Both the Apache DolphinScheduler Master and Worker components support multi-node deployment with a decentralized design.
The Master is mainly responsible for splitting the DAG workflow and distributing tasks to Worker nodes through RPC, as well as handling task status updates from the Worker.
The worker is responsible for executing tasks and reporting the task status back to the Master, which processes this information.
But what happens in case of failure?
What if the Master fails? Since it’s responsible for managing workflow instances, the Worker can no longer report task statuses, and the Master can’t process them either.
What if the Worker fails? Since it’s the one executing the actual tasks, how does the Master handle this situation?
Let’s dive into the fault tolerance mechanism with the help of an illustration:
Here’s a breakdown of how DolphinScheduler handles failures:
If the Worker fails: The system retries the task. However, before retrying, it needs to kill the task that is still running on YARN. Currently, DolphinScheduler does not support this out-of-the-box, because in a non-client-separated mode, the ProcessBuilder.waitFor
method waits for the client process to exit. The applicationId
is parsed only after this process exits, meaning the system can only obtain the applicationId
after the program has finished running.
In other words, you can’t get the applicationId
until the process is completed.
Here’s the relevant code section:
org.apache.dolphinscheduler.server.master.service.WorkerFailoverService#killYarnTask
private void killYarnTask(TaskInstance taskInstance, ProcessInstance processInstance) {
try {
if (!masterConfig.isKillApplicationWhenTaskFailover()) {
return;
}
if (StringUtils.isEmpty(taskInstance.getHost()) || StringUtils.isEmpty(taskInstance.getLogPath())) {
return;
}
TaskExecutionContext taskExecutionContext = TaskExecutionContextBuilder.get()
.buildWorkflowInstanceHost(masterConfig.getMasterAddress())
.buildTaskInstanceRelatedInfo(taskInstance)
.buildProcessInstanceRelatedInfo(processInstance)
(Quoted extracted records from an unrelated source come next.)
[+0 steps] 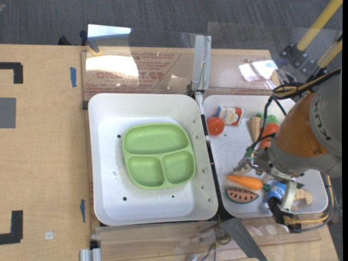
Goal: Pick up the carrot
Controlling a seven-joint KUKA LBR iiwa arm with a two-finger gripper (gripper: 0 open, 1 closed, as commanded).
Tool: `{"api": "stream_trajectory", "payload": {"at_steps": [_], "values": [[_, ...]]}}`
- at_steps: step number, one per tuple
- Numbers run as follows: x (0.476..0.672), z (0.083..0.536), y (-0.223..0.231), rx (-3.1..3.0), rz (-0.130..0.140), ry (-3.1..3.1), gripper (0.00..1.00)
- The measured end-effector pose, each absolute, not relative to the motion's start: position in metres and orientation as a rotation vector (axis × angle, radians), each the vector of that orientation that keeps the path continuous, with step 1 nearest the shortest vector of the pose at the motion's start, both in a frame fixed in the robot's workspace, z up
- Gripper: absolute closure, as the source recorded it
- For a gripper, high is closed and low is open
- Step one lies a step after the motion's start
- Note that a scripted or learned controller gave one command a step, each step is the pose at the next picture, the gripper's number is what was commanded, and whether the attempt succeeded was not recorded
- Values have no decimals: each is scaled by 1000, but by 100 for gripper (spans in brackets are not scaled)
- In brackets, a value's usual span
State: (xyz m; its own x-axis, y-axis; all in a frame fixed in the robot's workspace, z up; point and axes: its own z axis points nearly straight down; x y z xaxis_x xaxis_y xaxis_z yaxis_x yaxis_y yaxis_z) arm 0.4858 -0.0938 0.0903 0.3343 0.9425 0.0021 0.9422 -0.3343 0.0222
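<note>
We look down on a table [38,145] with two white bins side by side. The left bin [109,113] holds a green plate [158,155] with three parts, and it sits flat in the middle, so it looks like a place to put food.

The right bin [234,99] holds the toys. The carrot [244,181] lies flat on the bin floor, near the front, with its thin end to the left. Just in front of it, nearly touching, lies a melon slice [242,195]. A red tomato [216,125] and a small box [230,115] lie near the back, well apart from the carrot. Because the carrot lies on its side with open floor at its left end, we think it can be gripped across its middle from above.

Our arm [304,135] reaches in from the right and hangs low over the right bin, which fits the job, since the carrot is there. The jaws [254,163] sit just above the thick end of the carrot. The metal tips look a little spread, but the arm hides much of them, so we cannot tell if they are spread or pressed together. We see nothing between them, so we think the carrot is not held yet.

We think the next move must come down right over the carrot and miss the melon slice beside it.
</note>
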Motion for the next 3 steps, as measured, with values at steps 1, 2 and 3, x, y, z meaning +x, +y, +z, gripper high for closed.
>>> {"api": "stream_trajectory", "payload": {"at_steps": [1, 2, 3], "values": [[486, 90, -93, 2669, 24, 1624, 0], [485, 90, -102, 2952, 25, 1043, 0], [484, 90, -94, 3112, 24, 345, 0]]}}
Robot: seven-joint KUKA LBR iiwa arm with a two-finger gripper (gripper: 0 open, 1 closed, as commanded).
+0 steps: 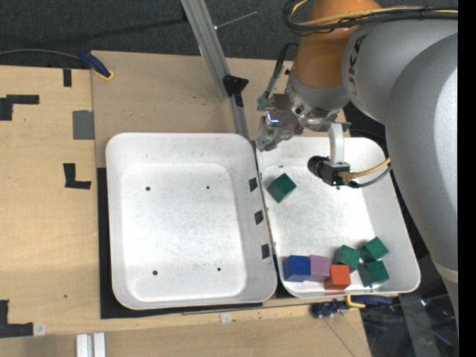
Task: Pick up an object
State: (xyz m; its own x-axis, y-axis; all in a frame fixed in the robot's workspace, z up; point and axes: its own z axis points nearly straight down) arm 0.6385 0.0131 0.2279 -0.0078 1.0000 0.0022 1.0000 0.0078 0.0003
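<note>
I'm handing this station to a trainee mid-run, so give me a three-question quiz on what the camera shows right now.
1. True or false: the lone green block lies in the right bin.
2. Which colour is missing from the cluster along the right bin's near edge? A) blue B) yellow C) orange
3. Fill in: the gripper is above the right bin's far ____ corner, as seen in the view.

Key:
1. True; it sits apart from the others, near the wall shared with the left bin.
2. B; the cluster has a blue block, a purple block, an orange block and green ones.
3. left
</note>
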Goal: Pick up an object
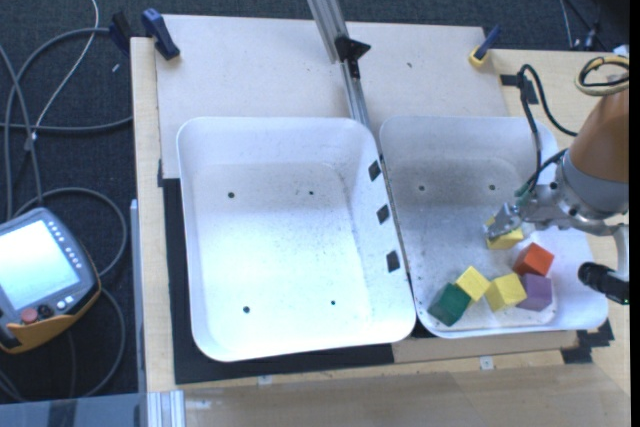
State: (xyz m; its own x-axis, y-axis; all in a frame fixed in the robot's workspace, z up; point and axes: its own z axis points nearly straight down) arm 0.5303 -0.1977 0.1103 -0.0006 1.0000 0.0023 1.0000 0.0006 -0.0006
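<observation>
**Ana:** Gripper (503, 223) sits low in the right bin (450, 155), toward its near right part, and a small yellow block (506, 237) shows right at its fingertips. I read that as the block pinched between the fingers — though whether it is lifted off the floor or resting on it, I cannot tell.

**Ben:** How would such a block handle?

**Ana:** My guess is light and rigid, wood or hard plastic, so nothing to crush. The smooth faces could slip, so the hold should be across two flat opposite sides, square on, not across a corner.

**Ben:** And the count?

**Ana:** Six blocks, all in the right bin. Three yellow: the one at the fingers, one yellow cube (473, 283) and another yellow cube (507, 290) near the front wall. Then one green block (450, 303) touching the first cube, one purple block (538, 291) beside the second, and one orange block (535, 260) just above the purple one.

**Ben:** Bins?

**Ana:** Two — the left bin (280, 245) holds no blocks. One arm (600, 160), reaching in from the right.
</observation>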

.buildProcessDefinitionRelatedInfo(processInstance.getProcessDefinition())
.create();
log.info("TaskInstance failover begin kill the task related yarn or k8s job");
ILogService iLogService =
SingletonJdkDynamicRpcClientProxyFactory.getProxyClient(taskInstance.getHost(), ILogService.class);
GetAppIdResponse getAppIdResponse =
iLogService.getAppId(new GetAppIdRequest(taskInstance.getId(), taskInstance.getLogPath()));
ProcessUtils.killApplication(getAppIdResponse.getAppIds(), taskExecutionContext);
} catch (Exception ex) {
log.error("Kill yarn task error", ex);
}
}
In version 1.3.3, the LoggerServer
and Master
were separated, allowing the Master node (if it had the YARN client) to kill the applicationId
running on YARN. So what now?
curl -X PUT -d '{"state":"KILLED"}' \
-H "Content-Type: application/json" \
http://xx.xx.xx.xx:8088/ws/v1/cluster/apps/application_1694766249884_1098/state?user.name=hdfs
Note: You need to specify the user.
2. Worker kills the task:
In this case, the task should be marked as a failover task. During retry, the task should be scheduled on a designated Worker node. Before retrying, the runningapplicationId
needs to be killed. One optimization would be to first check the YARN status before killing. If the status is abnormal, then kill it. If it's RUNNING, you can wait for a set timeout period.